Мари заплакала, но слезы не уняли бушевавший в ней гнев.
— Ты не понимаешь, да? Ну куда тебе! Ты заботишься только о себе и даже не способен побороть собственную лень!
Фраза, брошенная ему, оказалась столь нелепой, что Айзенменгер невольно рассмеялся. И тут же понял, что большее оскорбление он мог бы нанести, разве что плюнув жене в глаза. Ему очень хотелось поделиться с женой пережитым за день, описать во всех подробностях, что сделали с той девушкой, как выглядела кровь на ковре, какого цвета были ее выпотрошенные внутренности.

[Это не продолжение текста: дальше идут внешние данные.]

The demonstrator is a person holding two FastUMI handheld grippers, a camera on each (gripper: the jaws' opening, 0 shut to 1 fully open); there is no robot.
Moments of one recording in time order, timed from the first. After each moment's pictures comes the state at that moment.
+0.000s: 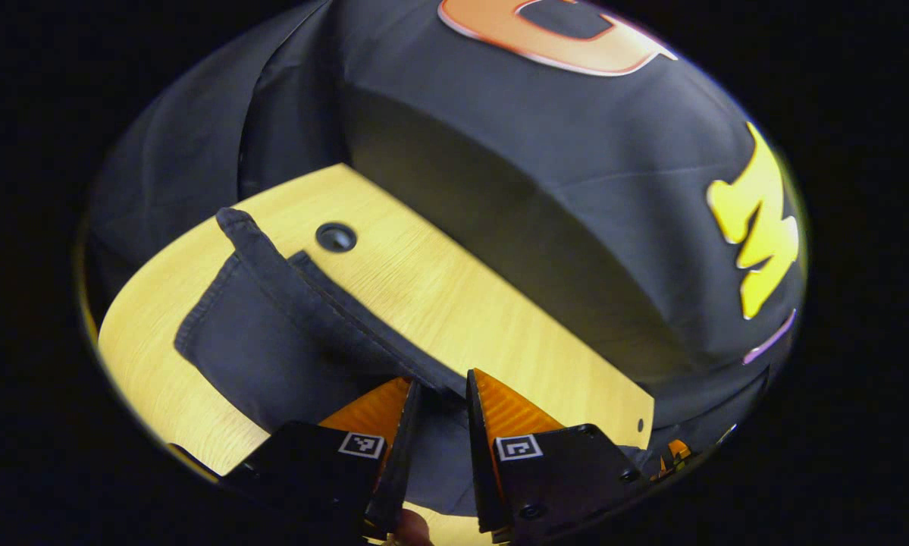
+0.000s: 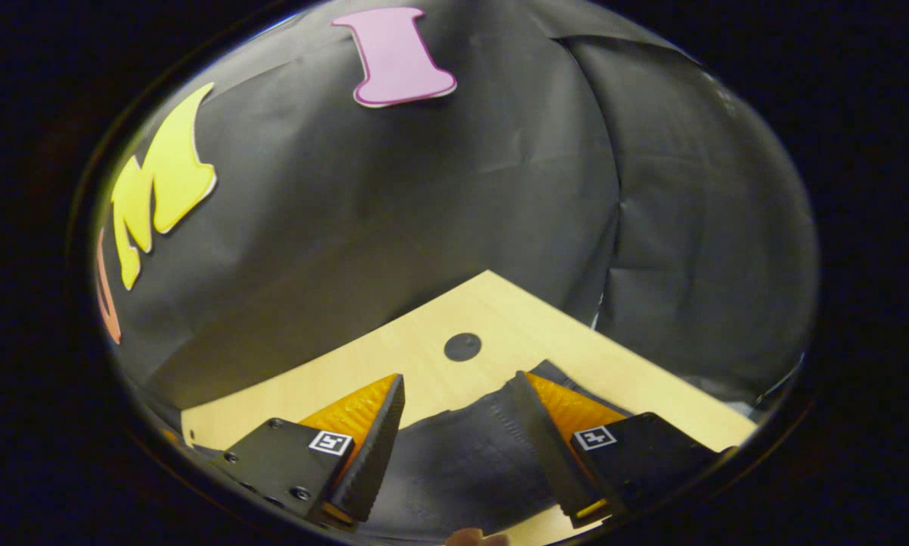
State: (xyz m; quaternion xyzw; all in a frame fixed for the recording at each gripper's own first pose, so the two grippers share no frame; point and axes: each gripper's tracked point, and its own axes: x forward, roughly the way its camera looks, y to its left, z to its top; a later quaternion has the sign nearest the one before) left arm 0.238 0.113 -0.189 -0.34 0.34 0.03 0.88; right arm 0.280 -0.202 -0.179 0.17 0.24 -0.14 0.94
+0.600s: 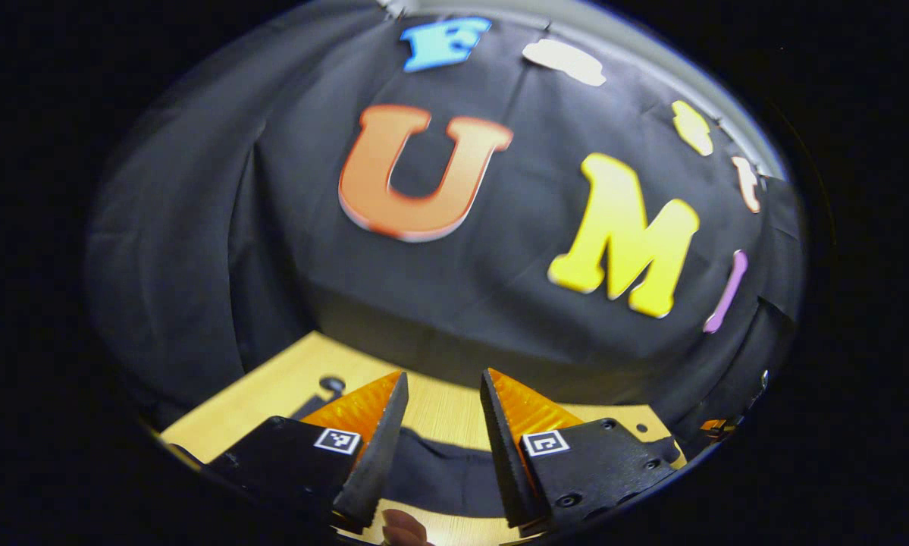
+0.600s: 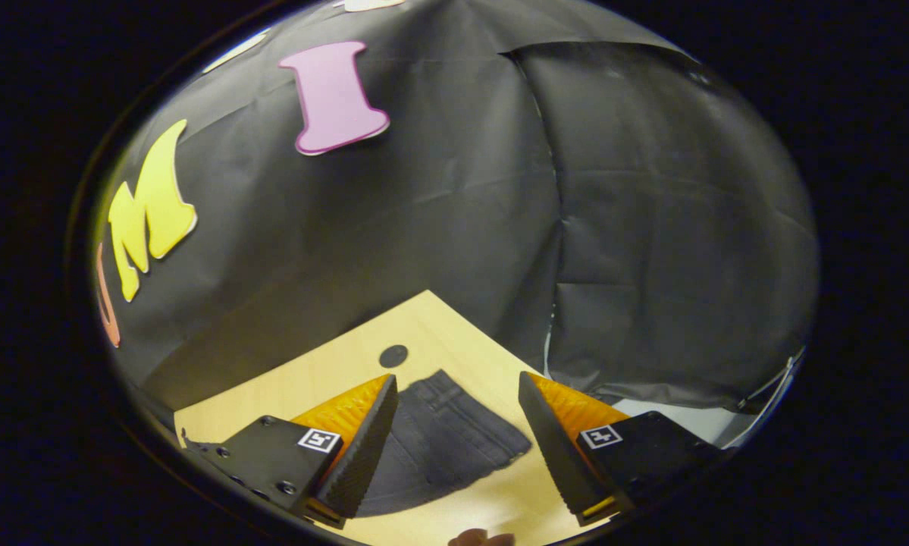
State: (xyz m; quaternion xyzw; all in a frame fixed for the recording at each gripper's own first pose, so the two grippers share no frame) left arm 0.164 0.139 0.000 -0.17 0.04 0.02 0.98; right arm 0.209 -0.296 -0.181 0.20 0.24 -0.19 0.93
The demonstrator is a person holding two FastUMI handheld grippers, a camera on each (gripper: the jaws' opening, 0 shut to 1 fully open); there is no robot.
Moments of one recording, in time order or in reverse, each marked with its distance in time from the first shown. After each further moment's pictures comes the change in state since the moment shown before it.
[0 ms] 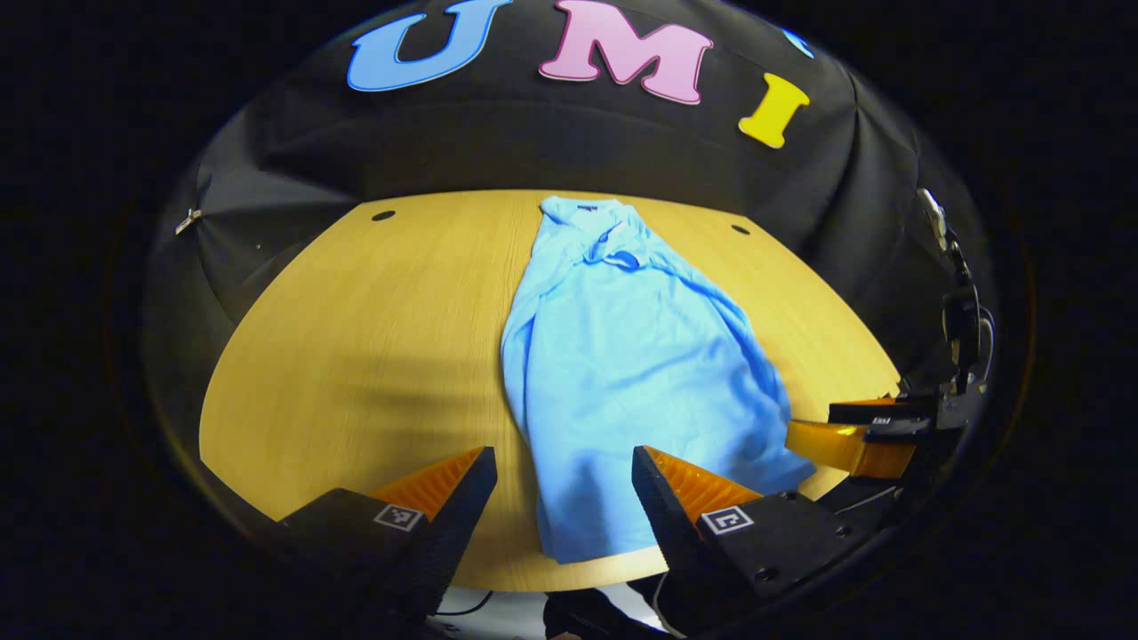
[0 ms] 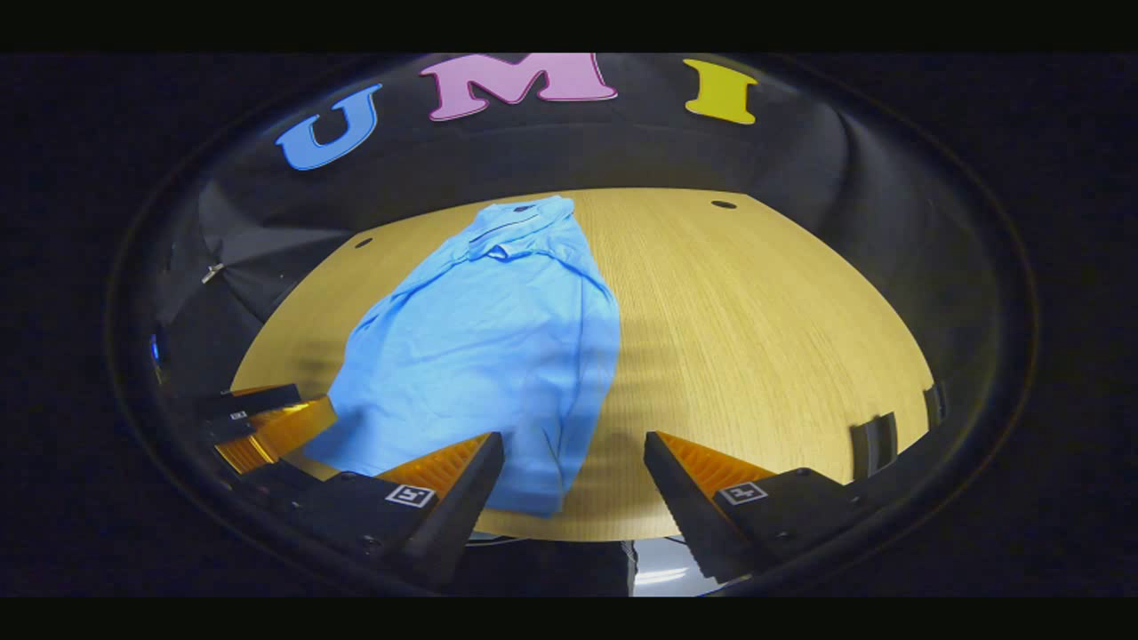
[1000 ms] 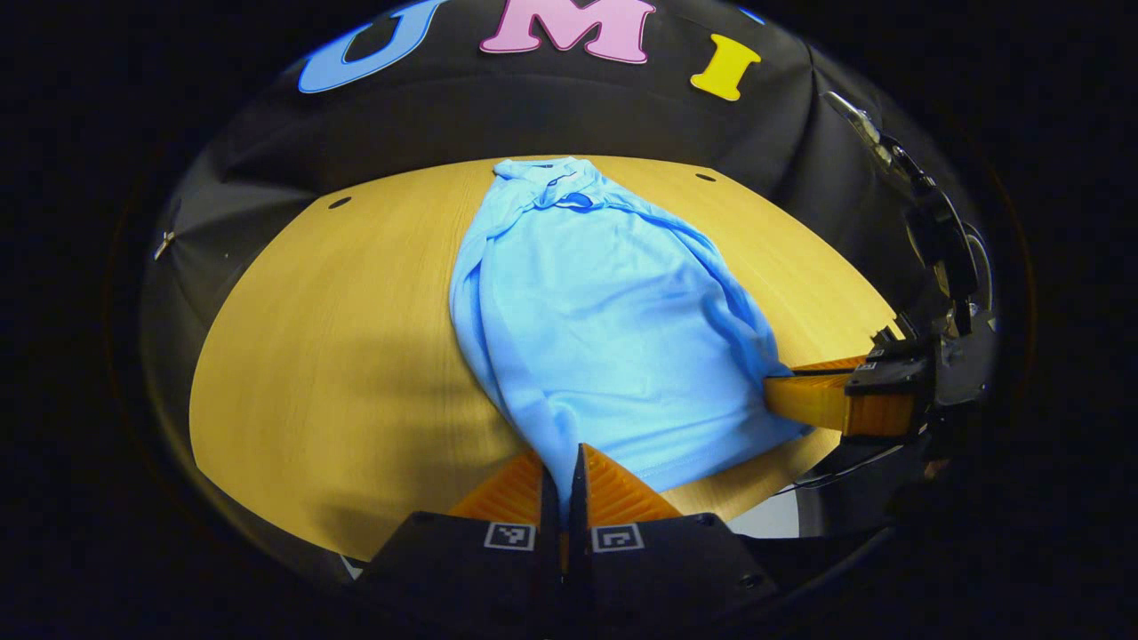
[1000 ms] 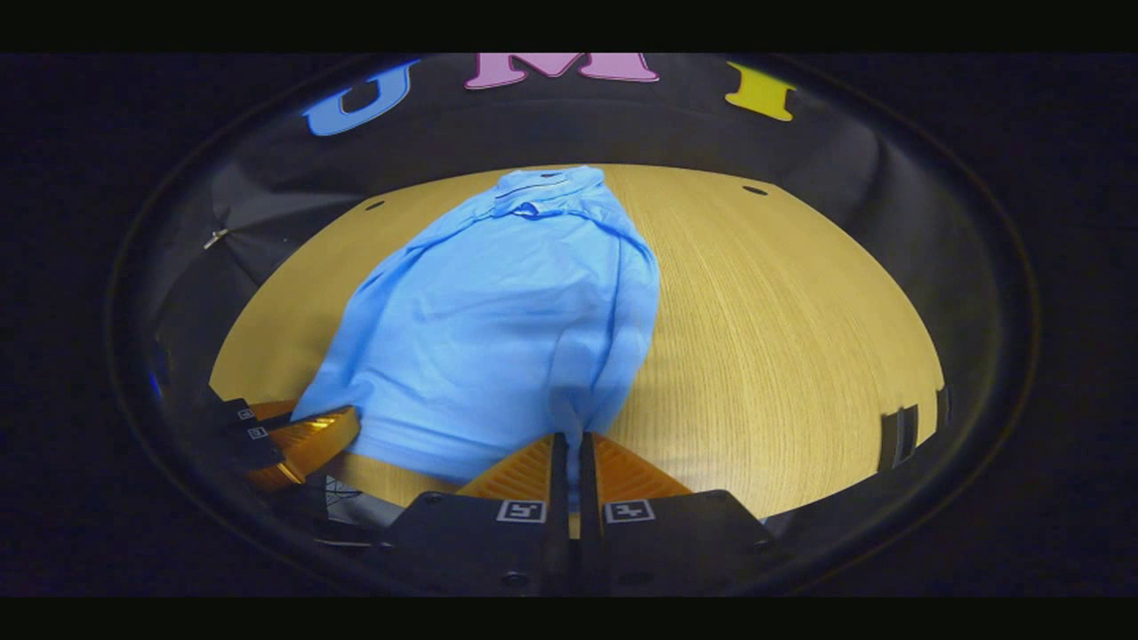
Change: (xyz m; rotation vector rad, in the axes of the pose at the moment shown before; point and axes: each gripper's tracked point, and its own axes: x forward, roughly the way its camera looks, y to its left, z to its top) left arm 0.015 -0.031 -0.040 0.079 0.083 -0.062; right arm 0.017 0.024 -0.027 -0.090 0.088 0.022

Но он не мог. И не потому, что любое описание оказалось бы блеклым по сравнению с действительностью, а потому, что Айзенменгер был не в состоянии раскрыть перед Мари душу. Из-за этого он сейчас испытывал чувство вины перед разгневанной женой, огорчение и вместе с тем странное удовольствие.
Жена Гудпастчера в этот вечер так и не пришла в сознание. Персонал отделения интенсивной терапии в конце концов прогнал куратора музея домой, опасаясь, что тот сам свалится от нервного истощения, если не поспит хотя бы несколько часов. Дежурный врач и медсестра мягко, но настойчиво уговаривали его отдохнуть, тем более что в данной ситуации помочь жене он ничем не мог. Объясняя все это убитому горем супругу уже, наверное, в стотысячный раз, доктор пообещал немедленно известить его, когда состояние больной изменится.
И Гудпастчер ушел, согнутый свалившейся на него бедой, — унылая одинокая фигура, одновременно нелепая и вызывающая сочувствие.
Куратор музея жил в двадцати минутах езды на автобусе от больницы в чистеньком и аккуратном типовом домике на длинной улице, вдоль которой стояли точно такие же дома. Порой, когда в Лондоне было не жарко и воздух, казалось, мерцал, ему представлялось, что улица тянется в бесконечность и, преодолев трехмерное пространство этого мира, достигает какой-то иной вселенной, где жизнь лучше и Бог всегда милостив.
Но сегодня ему так не казалось.
Сегодня Бог мстительно хмурился. Дул ветер, и моросивший дождь лизал его, одинокого путника, своим похотливым языком. Сегодня, впервые за сорок три года, он был один.
Гудпастчер кое-как добрел до своего дома — его ноги даже лучше, чем мозг, знали путь по тротуару мимо садовых оград, уличных фонарей и припаркованных автомобилей. Вставив ключ в замочную скважину, он открыл дверь, подобрал с коврика два конверта и, не глядя на них, тщательно вытер ноги и поставил конверты на кухонный стол, прислонив их к вазе с фруктами. Он всегда так поступал с приходившими письмами.
Сняв пальто, он повесил его в шкаф под лестницей и переобулся в шлепанцы. Когда Гудпастчер проходил мимо камина, его взгляд упал на фотографии, стоявшие на полке, и он почувствовал укол совести, подумав, что совсем забыл о Джеме. Его надо было известить о случившемся.
Он вышел в прихожую и поднял телефонную трубку. Номер он помнил наизусть. На другом конце провода его приветствовал автоответчик. С чувством полного одиночества он продиктовал ему свое сообщение. Положив трубку, он долго смотрел на телефон в надежде, что тот вдруг зазвонит, что мир вспомнит о нем, но ждал он напрасно.